◆ **Assigned task**: Of the lines below, copy those that hold the word "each".

....................

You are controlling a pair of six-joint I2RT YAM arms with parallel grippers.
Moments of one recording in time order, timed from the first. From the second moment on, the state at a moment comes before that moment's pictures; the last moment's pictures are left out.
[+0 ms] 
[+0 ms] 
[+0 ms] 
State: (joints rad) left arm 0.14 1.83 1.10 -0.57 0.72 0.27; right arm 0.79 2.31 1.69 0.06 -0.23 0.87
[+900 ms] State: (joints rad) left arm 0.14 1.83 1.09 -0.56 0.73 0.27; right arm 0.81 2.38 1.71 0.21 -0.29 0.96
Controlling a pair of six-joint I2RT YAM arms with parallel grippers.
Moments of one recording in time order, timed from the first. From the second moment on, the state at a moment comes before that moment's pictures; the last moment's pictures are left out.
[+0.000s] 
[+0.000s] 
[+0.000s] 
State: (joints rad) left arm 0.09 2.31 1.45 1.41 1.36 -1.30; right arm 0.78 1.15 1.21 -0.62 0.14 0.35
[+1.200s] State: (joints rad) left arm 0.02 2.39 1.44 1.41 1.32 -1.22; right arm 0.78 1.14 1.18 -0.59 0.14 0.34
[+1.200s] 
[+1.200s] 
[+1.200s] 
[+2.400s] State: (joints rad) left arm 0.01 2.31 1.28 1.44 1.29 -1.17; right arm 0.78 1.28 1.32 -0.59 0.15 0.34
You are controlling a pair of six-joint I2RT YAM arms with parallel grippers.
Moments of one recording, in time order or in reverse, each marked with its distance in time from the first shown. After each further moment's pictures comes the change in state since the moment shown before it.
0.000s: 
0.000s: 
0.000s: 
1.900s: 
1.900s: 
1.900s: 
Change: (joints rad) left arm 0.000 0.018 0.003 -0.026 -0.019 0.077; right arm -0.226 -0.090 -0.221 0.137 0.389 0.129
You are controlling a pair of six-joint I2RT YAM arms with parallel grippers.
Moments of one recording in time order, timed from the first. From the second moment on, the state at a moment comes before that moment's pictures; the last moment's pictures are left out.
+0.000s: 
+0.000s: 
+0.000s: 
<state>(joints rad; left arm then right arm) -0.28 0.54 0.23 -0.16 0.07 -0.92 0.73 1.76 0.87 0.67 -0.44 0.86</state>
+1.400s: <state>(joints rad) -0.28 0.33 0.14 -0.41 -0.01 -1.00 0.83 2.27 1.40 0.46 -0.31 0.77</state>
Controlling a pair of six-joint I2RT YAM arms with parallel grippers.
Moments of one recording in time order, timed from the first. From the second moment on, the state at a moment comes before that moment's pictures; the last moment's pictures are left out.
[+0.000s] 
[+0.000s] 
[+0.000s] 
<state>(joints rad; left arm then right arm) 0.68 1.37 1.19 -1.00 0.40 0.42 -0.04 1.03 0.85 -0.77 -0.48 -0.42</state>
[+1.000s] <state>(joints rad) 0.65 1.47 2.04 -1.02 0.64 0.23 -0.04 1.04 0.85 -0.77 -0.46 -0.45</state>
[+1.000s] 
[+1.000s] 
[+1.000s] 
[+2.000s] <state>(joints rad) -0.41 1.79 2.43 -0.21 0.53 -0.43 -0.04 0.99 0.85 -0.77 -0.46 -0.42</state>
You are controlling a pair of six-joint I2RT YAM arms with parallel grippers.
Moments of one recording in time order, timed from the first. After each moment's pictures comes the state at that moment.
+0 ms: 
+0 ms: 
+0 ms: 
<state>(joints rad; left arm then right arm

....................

◆ **Written response**:
Moments of one recording, in time order or in reverse, each marked with its distance in time from the first shown. After each further moment's pictures comes the change in state since the moment shown before it.
Moments of one recording in time order, timed from the first. After each moment's pictures comes the state at that moment.

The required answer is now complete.